→ **Your assignment**: When you copy the data that follows, reproduce every word exactly and leave out the images.

→ **Dataset excerpt**:
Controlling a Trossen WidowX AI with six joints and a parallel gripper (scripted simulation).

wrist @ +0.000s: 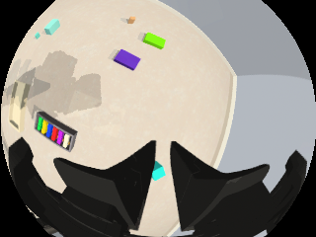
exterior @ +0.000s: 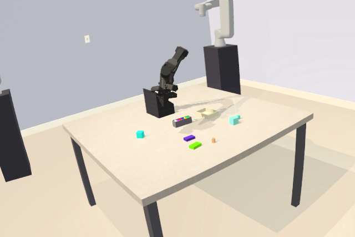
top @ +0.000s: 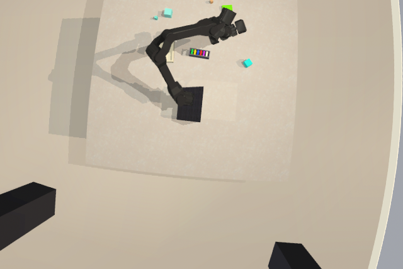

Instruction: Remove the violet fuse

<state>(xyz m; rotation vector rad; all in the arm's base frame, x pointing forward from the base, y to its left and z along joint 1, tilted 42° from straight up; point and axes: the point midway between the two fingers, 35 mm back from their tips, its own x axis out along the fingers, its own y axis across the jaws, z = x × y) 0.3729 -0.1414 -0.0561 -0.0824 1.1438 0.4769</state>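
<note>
My gripper tip is now 9 cm past the violet fuse, 13 cm to the right of it and 16 cm above it. Round my gripper tip: purple block (14 cm ahead, 7 cm to the left, 18 cm below); cyan cube (9 cm behind, 14 cm to the right, 16 cm below); green block (24 cm ahead, 4 cm to the left, 18 cm below).
</note>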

→ **Your response**:
Controlling a Trossen WidowX AI with six joints and a parallel gripper (scripted simulation).

wrist @ +0.000s: 
exterior @ +0.000s: 
top @ +0.000s: 

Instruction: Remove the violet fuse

<state>(xyz m; rotation vector rad; all in the arm's base frame, x pointing forward from the base, y to its left and z along joint 1, tilted 42° from straight up; point and axes: the point midway between the two fingers, 35 mm back from their tips, its own x axis out along the fingers, its own y axis across the jaws, z = x × y) 0.3729 -0.1414 -0.0561 -0.0824 1.1438 0.4769</state>
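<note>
My gripper tip is now 9 cm past the violet fuse, 13 cm to the right of it and 16 cm above it. Round my gripper tip: purple block (14 cm ahead, 7 cm to the left, 18 cm below); cyan cube (9 cm behind, 14 cm to the right, 16 cm below); green block (24 cm ahead, 4 cm to the left, 18 cm below).
</note>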

No further work remains in this exercise.